### DIRECTIONS FOR THIS TASK
Without copying any pictures, restate exactly the lines from the start of the records through the line containing "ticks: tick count".

Stored data entries:
◆ ◆ ◆ ◆ ◆
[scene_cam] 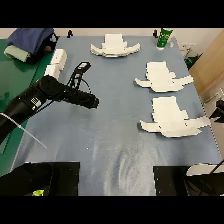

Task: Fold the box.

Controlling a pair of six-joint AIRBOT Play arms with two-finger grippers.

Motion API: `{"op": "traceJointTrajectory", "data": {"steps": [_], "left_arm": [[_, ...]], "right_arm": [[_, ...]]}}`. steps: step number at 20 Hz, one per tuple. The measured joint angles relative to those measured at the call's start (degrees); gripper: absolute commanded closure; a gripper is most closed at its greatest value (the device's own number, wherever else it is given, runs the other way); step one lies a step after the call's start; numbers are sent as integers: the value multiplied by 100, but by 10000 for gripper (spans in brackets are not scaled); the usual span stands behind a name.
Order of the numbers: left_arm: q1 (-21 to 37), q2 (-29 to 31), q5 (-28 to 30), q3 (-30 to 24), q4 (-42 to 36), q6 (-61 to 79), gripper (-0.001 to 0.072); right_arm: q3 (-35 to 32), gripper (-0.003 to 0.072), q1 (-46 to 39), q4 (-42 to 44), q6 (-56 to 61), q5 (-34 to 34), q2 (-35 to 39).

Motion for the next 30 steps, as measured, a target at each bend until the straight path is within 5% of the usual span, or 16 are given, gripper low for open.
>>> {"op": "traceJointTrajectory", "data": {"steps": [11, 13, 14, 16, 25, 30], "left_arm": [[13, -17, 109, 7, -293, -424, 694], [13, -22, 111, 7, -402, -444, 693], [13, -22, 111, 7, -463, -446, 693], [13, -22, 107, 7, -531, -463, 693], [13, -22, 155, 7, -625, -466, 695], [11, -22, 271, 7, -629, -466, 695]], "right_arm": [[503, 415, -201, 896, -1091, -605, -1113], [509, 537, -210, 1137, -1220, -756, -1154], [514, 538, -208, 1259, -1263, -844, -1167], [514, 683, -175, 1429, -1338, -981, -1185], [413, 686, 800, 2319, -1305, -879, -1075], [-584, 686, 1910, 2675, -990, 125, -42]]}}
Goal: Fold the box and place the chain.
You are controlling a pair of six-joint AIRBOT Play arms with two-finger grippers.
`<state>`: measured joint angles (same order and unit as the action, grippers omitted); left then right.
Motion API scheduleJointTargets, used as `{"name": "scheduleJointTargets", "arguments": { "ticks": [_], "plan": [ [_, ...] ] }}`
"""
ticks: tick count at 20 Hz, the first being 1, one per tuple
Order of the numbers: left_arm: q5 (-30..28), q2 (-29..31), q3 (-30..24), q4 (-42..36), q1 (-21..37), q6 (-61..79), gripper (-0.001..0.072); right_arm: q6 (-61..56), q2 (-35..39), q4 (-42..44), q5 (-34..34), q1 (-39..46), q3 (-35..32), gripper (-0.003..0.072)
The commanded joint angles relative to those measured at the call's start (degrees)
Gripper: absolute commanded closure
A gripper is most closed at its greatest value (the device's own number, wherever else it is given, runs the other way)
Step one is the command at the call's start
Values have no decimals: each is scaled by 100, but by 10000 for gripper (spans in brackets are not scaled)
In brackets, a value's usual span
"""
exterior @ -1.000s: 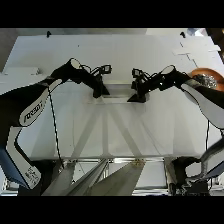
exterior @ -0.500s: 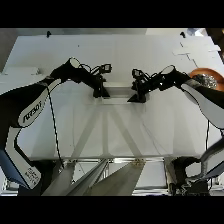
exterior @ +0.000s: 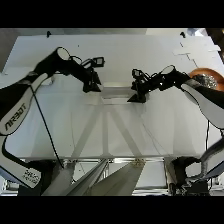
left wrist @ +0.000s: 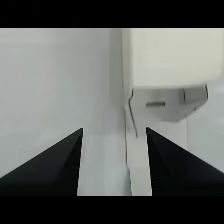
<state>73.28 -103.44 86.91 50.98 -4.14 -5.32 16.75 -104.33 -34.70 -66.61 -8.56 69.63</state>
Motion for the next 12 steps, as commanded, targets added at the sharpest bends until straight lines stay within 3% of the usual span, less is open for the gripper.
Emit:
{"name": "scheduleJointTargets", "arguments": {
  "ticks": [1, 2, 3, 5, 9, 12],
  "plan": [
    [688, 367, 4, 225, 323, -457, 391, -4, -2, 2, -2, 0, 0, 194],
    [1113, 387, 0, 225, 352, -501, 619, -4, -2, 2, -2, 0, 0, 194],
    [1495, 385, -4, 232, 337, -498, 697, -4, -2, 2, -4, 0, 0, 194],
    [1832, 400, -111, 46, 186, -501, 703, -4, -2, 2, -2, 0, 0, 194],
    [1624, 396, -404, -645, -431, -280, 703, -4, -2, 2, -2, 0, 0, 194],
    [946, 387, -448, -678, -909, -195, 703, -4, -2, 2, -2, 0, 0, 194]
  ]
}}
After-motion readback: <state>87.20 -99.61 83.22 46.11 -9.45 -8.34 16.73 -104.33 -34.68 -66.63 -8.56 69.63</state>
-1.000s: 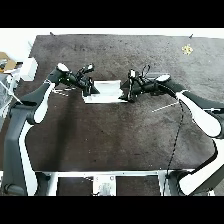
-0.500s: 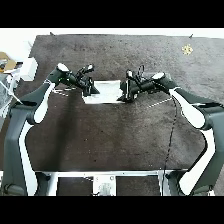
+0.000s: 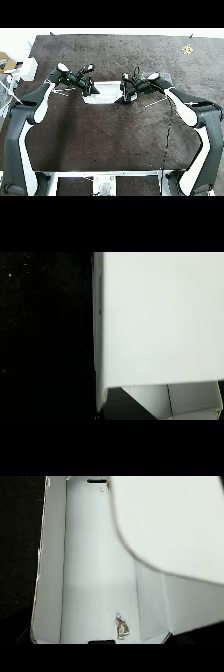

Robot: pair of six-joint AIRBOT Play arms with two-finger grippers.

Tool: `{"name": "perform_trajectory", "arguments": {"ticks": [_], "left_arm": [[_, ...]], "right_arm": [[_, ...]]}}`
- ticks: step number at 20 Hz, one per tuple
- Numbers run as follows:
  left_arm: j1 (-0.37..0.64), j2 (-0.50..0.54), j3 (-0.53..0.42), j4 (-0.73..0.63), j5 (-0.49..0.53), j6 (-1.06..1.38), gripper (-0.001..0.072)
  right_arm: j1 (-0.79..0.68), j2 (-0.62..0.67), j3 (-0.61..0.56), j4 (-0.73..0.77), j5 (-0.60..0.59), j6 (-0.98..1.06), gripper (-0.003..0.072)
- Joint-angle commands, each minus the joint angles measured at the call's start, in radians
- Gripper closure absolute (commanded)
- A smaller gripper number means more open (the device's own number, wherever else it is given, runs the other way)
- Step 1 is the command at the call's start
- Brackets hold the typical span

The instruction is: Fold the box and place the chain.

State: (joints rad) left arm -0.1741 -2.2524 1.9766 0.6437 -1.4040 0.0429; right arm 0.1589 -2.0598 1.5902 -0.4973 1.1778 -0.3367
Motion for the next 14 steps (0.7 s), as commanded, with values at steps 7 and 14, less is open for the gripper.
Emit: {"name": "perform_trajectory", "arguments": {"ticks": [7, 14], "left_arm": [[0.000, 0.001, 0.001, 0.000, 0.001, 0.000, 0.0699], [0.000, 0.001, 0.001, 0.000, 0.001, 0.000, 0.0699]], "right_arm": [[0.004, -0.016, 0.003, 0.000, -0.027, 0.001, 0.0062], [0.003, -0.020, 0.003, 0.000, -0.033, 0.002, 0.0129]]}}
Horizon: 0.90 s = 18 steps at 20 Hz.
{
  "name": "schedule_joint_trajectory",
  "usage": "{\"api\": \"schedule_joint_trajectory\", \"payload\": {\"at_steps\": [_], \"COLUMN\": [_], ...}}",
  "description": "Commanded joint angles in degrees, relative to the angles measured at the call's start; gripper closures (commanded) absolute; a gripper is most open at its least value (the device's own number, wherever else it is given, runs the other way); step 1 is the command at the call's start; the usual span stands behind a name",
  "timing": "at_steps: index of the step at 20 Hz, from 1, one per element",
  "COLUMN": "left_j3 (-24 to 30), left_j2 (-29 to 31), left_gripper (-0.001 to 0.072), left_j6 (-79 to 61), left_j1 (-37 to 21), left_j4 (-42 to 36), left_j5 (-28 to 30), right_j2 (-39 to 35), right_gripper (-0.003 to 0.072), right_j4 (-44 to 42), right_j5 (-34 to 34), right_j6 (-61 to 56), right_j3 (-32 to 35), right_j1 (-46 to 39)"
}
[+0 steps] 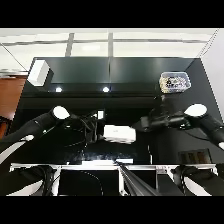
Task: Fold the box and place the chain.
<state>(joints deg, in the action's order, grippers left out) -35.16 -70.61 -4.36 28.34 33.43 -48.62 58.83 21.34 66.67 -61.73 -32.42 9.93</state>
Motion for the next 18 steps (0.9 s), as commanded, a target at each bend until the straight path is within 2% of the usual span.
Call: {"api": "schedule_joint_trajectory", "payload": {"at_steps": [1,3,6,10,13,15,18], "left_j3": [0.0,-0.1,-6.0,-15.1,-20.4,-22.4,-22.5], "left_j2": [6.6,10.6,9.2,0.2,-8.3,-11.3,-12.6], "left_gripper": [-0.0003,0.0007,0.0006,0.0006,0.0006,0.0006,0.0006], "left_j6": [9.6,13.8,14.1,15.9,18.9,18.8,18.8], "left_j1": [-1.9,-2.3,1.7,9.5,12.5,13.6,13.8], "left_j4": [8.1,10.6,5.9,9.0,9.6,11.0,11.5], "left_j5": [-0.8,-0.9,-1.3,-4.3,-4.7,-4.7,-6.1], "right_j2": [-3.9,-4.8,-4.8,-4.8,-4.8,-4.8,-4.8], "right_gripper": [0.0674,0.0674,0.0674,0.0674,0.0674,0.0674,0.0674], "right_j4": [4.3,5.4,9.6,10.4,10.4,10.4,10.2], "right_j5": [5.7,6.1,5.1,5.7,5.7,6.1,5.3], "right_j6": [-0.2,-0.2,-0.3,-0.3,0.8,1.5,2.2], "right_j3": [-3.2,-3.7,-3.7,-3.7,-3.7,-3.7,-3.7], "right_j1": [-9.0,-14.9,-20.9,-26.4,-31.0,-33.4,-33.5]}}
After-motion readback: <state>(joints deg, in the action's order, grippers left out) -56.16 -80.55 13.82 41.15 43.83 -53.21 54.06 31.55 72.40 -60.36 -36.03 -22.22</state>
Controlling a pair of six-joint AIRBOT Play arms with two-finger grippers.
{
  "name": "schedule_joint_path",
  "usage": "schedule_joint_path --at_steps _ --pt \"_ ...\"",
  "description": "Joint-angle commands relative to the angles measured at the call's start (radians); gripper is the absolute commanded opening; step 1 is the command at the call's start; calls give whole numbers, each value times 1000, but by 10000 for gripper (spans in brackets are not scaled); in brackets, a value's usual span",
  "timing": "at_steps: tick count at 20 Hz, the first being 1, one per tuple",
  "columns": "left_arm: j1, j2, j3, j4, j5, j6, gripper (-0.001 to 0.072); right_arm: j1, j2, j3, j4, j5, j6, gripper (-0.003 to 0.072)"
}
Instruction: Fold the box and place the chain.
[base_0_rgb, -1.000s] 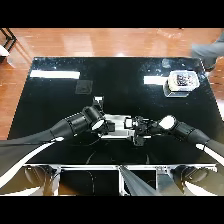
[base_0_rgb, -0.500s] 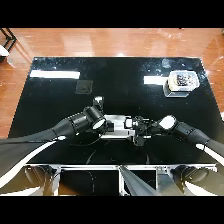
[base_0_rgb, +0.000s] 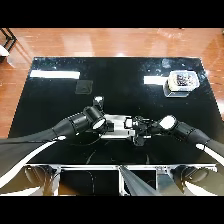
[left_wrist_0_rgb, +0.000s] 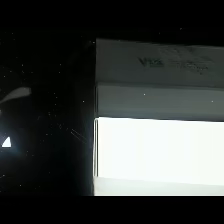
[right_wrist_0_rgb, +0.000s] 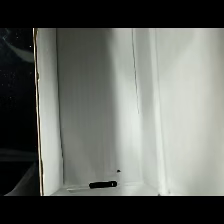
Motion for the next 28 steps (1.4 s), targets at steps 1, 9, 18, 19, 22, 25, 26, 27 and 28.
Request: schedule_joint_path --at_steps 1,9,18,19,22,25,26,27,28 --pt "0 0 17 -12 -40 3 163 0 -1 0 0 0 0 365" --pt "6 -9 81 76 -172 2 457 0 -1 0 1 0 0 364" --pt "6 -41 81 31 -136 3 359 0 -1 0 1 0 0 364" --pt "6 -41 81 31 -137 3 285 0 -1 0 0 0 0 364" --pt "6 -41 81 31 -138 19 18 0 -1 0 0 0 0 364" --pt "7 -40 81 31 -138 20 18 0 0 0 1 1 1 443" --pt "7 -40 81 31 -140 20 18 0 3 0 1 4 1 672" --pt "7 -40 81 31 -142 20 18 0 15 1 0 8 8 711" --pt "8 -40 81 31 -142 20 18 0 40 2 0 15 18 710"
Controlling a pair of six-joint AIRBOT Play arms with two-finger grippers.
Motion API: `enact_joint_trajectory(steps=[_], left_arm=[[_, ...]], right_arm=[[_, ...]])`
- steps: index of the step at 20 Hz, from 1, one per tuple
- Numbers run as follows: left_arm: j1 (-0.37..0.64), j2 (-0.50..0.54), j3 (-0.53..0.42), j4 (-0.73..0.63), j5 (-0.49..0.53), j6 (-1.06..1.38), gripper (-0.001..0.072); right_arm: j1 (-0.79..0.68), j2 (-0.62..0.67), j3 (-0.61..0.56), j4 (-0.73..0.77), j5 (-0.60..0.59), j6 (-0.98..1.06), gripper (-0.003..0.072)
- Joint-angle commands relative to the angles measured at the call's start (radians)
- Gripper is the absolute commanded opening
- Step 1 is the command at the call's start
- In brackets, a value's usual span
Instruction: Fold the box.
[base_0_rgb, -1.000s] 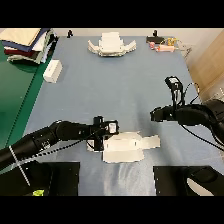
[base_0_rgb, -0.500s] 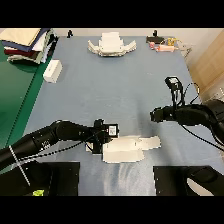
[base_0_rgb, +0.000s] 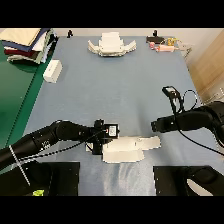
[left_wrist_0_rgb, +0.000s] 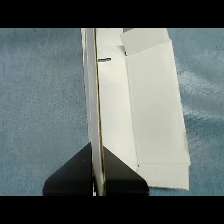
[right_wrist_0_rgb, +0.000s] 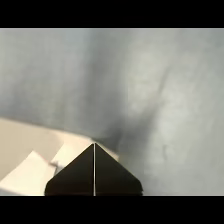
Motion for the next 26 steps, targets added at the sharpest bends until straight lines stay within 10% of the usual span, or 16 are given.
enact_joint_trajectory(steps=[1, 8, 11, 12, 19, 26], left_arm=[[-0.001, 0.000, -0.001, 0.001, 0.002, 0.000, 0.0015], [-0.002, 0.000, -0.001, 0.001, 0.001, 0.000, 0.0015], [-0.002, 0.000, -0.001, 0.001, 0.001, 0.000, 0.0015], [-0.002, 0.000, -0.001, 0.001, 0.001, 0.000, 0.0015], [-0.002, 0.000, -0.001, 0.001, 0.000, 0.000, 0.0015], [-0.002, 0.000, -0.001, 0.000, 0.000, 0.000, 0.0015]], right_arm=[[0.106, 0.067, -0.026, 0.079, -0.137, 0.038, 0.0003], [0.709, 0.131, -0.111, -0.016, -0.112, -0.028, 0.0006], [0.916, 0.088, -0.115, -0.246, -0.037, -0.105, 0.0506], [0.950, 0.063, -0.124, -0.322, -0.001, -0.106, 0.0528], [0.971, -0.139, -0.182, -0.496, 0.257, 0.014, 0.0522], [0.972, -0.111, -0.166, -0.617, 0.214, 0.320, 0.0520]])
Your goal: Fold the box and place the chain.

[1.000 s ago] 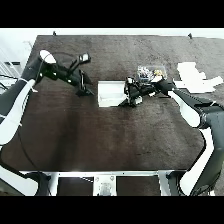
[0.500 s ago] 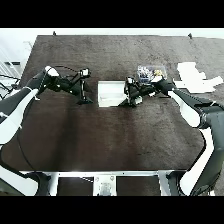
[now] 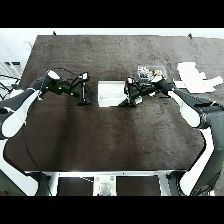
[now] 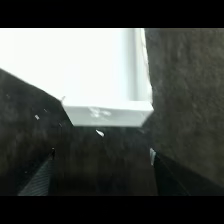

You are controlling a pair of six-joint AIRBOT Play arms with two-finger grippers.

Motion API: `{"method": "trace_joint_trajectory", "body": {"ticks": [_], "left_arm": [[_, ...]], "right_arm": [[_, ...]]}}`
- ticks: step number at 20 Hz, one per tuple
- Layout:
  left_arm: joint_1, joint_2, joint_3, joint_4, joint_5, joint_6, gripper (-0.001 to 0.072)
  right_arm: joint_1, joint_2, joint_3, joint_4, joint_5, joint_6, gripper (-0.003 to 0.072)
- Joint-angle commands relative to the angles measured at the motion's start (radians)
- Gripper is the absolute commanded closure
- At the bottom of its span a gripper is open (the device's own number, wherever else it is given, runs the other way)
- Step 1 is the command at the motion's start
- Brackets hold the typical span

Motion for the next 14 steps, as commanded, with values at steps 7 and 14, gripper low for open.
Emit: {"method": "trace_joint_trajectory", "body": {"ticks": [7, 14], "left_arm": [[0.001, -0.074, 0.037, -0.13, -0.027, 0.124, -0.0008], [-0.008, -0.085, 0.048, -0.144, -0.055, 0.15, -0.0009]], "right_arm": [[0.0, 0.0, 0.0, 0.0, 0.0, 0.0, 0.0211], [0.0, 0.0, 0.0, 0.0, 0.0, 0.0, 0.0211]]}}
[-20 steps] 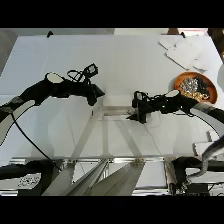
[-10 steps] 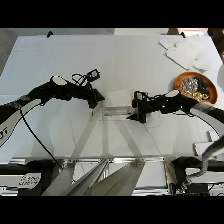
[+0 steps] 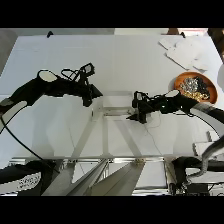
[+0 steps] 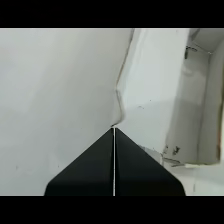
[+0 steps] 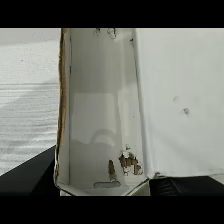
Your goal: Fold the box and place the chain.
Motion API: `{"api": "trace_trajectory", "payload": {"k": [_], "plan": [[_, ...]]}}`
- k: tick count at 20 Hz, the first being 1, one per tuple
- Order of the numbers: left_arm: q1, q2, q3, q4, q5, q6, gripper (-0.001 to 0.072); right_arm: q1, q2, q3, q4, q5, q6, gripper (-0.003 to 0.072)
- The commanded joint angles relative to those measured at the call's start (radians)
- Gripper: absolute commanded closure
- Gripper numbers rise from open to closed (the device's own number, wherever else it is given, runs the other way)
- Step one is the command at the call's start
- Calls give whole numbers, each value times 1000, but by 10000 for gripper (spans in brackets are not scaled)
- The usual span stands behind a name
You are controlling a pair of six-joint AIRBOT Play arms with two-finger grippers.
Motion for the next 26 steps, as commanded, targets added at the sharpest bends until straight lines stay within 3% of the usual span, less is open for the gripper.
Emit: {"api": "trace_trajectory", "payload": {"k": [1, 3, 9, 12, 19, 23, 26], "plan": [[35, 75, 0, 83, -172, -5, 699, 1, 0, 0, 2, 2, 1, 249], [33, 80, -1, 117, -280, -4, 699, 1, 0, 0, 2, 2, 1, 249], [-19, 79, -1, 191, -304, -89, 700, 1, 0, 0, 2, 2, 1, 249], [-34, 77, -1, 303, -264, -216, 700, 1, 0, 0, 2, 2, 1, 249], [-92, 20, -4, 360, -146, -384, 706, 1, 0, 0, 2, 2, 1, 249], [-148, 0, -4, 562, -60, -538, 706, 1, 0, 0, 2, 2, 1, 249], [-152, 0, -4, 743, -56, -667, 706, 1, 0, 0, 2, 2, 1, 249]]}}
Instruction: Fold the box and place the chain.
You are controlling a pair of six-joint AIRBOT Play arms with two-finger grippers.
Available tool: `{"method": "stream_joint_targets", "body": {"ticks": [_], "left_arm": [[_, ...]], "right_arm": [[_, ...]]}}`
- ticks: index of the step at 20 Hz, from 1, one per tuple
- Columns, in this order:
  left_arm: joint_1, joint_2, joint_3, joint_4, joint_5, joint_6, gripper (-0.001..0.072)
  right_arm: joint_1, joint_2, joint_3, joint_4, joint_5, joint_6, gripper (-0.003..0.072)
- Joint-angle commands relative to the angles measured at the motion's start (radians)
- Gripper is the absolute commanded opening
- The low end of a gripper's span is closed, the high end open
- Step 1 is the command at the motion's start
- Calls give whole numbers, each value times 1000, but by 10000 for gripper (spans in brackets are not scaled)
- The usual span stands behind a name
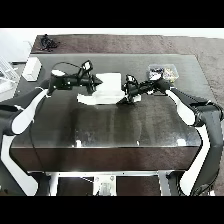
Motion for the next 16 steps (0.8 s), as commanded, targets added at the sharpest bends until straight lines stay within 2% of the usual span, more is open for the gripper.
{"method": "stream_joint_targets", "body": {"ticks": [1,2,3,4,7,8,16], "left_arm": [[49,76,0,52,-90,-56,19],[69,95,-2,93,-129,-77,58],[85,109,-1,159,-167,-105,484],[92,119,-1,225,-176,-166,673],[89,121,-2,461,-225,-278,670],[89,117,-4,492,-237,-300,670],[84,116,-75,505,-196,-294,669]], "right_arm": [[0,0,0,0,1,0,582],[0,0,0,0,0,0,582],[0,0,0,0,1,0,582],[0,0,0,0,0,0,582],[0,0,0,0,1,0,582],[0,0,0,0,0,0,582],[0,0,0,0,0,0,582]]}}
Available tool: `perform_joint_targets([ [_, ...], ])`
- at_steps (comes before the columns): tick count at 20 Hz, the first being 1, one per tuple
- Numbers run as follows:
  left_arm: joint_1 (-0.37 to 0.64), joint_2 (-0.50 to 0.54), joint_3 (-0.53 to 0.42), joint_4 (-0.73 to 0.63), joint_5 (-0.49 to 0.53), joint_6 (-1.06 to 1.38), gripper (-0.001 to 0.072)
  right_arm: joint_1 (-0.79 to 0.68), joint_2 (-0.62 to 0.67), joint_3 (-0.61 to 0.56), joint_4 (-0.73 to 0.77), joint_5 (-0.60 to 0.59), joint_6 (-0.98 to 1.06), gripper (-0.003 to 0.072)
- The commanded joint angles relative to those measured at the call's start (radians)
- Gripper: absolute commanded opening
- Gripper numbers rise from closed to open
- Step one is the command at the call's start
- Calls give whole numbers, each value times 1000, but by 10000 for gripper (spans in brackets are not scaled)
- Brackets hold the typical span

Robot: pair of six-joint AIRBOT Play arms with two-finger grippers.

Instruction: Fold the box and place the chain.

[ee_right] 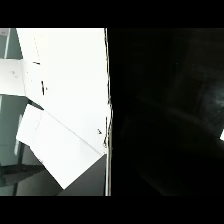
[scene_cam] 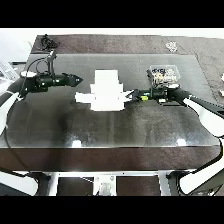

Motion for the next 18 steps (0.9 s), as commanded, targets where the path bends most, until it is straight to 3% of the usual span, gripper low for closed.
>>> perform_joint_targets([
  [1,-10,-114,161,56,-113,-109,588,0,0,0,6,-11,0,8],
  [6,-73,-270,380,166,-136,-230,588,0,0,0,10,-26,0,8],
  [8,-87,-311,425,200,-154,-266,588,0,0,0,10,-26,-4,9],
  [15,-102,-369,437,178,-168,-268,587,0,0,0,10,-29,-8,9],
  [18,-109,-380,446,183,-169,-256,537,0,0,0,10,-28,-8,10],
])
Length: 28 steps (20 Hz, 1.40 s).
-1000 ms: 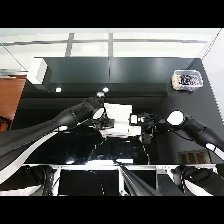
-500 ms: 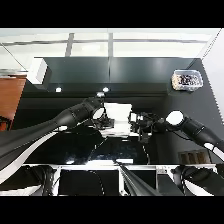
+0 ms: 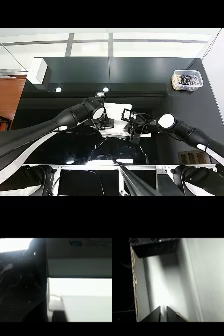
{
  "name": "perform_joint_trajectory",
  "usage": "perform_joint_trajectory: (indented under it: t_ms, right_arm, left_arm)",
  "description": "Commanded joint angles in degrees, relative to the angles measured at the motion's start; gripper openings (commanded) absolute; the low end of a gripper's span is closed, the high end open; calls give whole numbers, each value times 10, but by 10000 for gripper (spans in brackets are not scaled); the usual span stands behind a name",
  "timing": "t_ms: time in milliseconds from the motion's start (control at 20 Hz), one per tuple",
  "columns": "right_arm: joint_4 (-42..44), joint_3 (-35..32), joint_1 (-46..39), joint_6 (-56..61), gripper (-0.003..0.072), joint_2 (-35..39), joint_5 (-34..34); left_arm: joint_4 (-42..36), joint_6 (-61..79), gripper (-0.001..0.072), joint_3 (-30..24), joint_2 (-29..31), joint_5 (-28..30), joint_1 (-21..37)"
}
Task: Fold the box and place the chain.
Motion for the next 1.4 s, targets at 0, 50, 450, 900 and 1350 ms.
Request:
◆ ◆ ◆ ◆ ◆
### YOUR RESPONSE
[scene_cam] 

Task: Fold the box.

Controlling a pair of six-joint AIRBOT Play arms with two-finger grippers.

Motion API: `{"op": "traceJointTrajectory", "data": {"steps": [_], "left_arm": [[_, ...]], "right_arm": [[_, ...]]}}`. steps: step number at 20 Hz, one per tuple. The measured joint angles relative to those measured at the call's start (degrees); gripper: absolute commanded closure; a gripper is most closed at its greatest value (the device's own number, wherever else it is given, runs the other way); step one lies a step after the call's start; numbers are sent as integers: the value multiplied by 100, but by 10000 for gripper (spans in brackets are not scaled); the usual span stands behind a name.
Order of the numbers: left_arm: q1 (-21 to 37), q2 (-29 to 31), q5 (-28 to 30), q3 (-30 to 24), q4 (-42 to 36), q6 (-61 to 79), gripper (-0.001 to 0.072); right_arm: q3 (-35 to 32), gripper (-0.003 to 0.072), q1 (-46 to 39), q4 (-42 to 44), q6 (-56 to 61), q5 (-34 to 34), q2 (-35 to 39).

Motion for the next 30 steps, as measured, a target at each bend until the straight path is within 5% of the usual span, or 16 are given, gripper low for open.
>>> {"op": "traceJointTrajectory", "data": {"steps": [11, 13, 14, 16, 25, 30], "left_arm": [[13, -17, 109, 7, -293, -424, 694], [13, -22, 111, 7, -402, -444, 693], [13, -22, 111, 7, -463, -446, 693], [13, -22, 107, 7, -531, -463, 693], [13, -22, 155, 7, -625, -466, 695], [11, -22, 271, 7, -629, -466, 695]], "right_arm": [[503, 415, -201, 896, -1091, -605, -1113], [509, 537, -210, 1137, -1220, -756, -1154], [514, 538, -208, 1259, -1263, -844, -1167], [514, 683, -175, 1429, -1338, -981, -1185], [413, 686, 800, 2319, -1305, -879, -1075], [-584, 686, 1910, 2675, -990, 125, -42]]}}
Goal: Fold the box and place the chain.
You are controlling a pair of six-joint AIRBOT Play arms with two-finger grippers.
`<state>`: measured joint angles (same order and unit as the action, grippers omitted); left then right.
Motion API scheduleJointTargets, used as `{"name": "scheduleJointTargets", "arguments": { "ticks": [_], "plan": [ [_, ...] ] }}`
"""
ticks: tick count at 20 Hz, the first being 1, one per tuple

No more output will be added to the exercise.